-- ABOUT THIS EXERCISE --
The full listing should be duplicated word for word.
==================================================
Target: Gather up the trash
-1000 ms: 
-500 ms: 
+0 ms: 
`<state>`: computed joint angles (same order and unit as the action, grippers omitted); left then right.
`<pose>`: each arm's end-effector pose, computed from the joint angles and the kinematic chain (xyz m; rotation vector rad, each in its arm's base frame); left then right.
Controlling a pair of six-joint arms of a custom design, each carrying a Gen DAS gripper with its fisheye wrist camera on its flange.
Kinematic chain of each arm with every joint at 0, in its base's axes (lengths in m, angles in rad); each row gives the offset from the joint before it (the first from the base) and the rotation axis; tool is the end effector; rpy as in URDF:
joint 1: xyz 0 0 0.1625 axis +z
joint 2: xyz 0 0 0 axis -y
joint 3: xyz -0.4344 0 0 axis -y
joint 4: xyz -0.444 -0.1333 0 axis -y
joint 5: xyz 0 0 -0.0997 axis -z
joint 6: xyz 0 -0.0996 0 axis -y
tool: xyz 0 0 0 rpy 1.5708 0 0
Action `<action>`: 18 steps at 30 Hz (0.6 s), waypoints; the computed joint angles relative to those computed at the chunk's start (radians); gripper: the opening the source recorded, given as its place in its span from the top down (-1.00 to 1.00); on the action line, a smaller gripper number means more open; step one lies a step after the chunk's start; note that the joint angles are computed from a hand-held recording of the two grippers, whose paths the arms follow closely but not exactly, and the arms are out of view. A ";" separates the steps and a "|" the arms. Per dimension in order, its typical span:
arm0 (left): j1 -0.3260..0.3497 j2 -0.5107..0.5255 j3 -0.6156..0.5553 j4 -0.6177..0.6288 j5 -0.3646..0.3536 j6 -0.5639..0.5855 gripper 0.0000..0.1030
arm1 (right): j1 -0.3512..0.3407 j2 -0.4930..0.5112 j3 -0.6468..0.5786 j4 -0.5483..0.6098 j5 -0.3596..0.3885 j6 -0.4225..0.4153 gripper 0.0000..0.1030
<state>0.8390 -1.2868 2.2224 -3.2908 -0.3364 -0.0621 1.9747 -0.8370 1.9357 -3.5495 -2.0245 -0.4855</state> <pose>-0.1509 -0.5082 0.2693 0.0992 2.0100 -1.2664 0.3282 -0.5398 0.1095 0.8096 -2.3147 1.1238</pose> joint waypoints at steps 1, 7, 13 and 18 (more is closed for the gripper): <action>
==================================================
-- WRITTEN REPLY --
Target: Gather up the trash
-1000 ms: 
-500 ms: 
+0 ms: 
`<state>`: computed joint angles (same order and unit as the action, grippers omitted); left then right.
`<pose>`: each arm's end-effector pose, computed from the joint angles and the kinematic chain (xyz m; rotation vector rad, each in its arm's base frame); left then right.
Controlling a pair of six-joint arms of a custom design, each carrying a Gen DAS gripper with its fisheye wrist camera on its flange.
Kinematic chain of each arm with every joint at 0, in its base's axes (lengths in m, angles in rad); each row gives the offset from the joint before it (the first from the base) and the rotation axis; tool is the end effector; rpy as in URDF:
joint 1: xyz 0 0 0.1625 axis +z
joint 2: xyz 0 0 0 axis -y
joint 3: xyz -0.4344 0 0 axis -y
joint 4: xyz -0.444 -0.1333 0 axis -y
joint 5: xyz 0 0 -0.0997 axis -z
joint 6: xyz 0 -0.0996 0 axis -y
tool: xyz 0 0 0 rpy 1.5708 0 0
Action `<action>`: 18 steps at 30 Hz (0.6 s), waypoints; the computed joint angles relative to those computed at the chunk's start (radians); gripper: the opening the source recorded, given as its place in its span from the top down (-1.00 to 1.00); on the action line, a smaller gripper number means more open; step one lies a step after the chunk's start; note that the joint angles are computed from a hand-held recording of the two grippers, whose paths the arms follow closely but not exactly, and the arms are out of view. A ";" separates the steps and a "|" the arms. Per dimension in order, its typical span:
arm0 (left): j1 -0.3260..0.3497 j2 -0.5107..0.5255 j3 -0.6156..0.5553 j4 -0.6177..0.6288 j5 -0.3646..0.3536 j6 -0.5639..0.5855 gripper 0.0000..0.1030
arm1 (right): j1 -0.3512..0.3407 j2 -0.4930..0.5112 j3 -0.6468..0.5786 j4 -0.5483..0.6098 j5 -0.3596..0.3885 j6 -0.4225..0.4153 gripper 0.0000..0.1030
<state>0.8390 -1.2868 2.2224 -3.2908 -0.3364 -0.0621 1.9747 -0.8370 1.9357 -3.5495 -2.0245 -0.4855</state> <pose>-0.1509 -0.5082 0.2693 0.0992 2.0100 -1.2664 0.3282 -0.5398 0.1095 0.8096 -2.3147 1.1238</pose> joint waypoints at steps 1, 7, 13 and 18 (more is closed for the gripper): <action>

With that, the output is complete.